2. There are no blue catfish in Iowa's interior rivers. "There are blue cats in the Missouri and Mississippi rivers on our borders and maybe for a few miles up the mouths of tributaries, but there has never been a verified sighting of a blue cat very far inland in one of our interior rivers," said Marion Conover, the recently retired chief of fisheries for the Iowa Department of Natural Resources. "Guys catch a catfish that's so black that it has an almost bluish tint to it, and think they've caught a blue catfish. What they've got is a male channel cat in spawning colors. Our IDNR employees have sampled thousands and thousands of catfish from rivers all across the state and never seen a blue cat from an interior river."
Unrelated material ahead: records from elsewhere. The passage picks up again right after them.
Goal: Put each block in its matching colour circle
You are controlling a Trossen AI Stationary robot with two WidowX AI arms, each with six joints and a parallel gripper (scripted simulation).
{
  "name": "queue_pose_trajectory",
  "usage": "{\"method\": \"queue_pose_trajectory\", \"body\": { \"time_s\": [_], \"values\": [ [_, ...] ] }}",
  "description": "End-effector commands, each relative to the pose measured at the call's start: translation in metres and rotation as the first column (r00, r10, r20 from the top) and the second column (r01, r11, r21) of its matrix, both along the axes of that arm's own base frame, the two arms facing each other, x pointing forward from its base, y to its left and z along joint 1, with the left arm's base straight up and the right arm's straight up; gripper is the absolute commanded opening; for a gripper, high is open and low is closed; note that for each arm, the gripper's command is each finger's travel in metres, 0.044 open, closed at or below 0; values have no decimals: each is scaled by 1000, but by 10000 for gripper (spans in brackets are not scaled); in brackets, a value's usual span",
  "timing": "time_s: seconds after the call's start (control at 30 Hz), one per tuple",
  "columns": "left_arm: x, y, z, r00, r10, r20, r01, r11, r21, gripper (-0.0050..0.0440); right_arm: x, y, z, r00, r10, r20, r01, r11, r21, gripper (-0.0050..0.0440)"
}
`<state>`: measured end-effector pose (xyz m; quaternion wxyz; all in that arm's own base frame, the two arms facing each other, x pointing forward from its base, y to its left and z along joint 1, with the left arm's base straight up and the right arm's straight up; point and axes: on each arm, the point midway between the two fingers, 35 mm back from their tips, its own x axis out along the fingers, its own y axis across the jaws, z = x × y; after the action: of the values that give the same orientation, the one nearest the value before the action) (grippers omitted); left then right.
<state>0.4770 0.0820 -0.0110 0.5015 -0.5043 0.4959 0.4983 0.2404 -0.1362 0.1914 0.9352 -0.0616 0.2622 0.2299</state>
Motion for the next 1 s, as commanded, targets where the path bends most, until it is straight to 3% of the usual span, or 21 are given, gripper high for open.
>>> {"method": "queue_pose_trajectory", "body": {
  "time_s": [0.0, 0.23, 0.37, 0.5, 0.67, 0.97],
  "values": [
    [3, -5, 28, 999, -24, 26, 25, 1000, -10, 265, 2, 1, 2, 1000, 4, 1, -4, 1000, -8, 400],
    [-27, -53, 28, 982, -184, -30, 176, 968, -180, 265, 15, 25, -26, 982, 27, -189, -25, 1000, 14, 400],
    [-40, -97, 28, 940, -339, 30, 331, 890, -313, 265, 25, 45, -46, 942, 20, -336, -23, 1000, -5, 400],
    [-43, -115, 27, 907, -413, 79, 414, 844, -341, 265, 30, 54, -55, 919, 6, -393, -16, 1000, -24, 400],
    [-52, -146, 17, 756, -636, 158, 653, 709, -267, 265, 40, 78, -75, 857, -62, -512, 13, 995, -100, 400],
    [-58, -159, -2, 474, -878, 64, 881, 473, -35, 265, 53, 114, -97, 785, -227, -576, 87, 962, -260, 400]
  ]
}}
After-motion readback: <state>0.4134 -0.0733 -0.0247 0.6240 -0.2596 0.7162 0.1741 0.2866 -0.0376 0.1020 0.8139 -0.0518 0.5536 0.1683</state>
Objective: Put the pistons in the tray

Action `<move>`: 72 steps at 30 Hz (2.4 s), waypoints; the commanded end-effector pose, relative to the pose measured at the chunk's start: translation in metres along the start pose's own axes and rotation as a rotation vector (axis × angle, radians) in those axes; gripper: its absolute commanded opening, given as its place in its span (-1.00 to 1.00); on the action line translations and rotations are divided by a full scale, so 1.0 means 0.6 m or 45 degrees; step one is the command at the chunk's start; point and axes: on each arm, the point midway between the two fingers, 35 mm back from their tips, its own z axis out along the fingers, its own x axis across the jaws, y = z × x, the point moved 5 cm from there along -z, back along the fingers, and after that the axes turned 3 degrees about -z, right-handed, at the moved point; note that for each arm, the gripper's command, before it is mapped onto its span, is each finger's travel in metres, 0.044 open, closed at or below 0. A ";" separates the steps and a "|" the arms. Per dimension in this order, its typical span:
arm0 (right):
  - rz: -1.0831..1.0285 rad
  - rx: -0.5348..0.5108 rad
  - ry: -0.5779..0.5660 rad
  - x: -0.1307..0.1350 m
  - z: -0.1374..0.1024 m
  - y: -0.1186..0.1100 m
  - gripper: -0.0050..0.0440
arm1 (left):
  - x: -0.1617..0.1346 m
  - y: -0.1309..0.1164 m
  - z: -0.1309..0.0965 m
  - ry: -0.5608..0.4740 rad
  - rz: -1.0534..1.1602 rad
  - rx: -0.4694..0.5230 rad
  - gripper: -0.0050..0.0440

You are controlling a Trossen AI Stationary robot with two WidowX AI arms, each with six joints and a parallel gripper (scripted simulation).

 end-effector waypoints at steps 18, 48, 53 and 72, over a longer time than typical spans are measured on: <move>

3. The state record for flathead catfish has been unofficially broken several times. An 81-pound, 52-inch flathead caught from Lake Ellis near Chariton by Joe Baze back in 1958 still stands as the official state record, though several anglers have unofficially topped that standard. In the late 1990s, an angler in Des Moines reportedly hauled into a local bait shop a flathead that tipped the scales at more than 90 pounds before he raced to release it back into the river. He never gave the surprised bait shop owner his name, didn't want any recognition and would only say he caught the fish from the Des Moines River, "above the 6th Avenue bridge."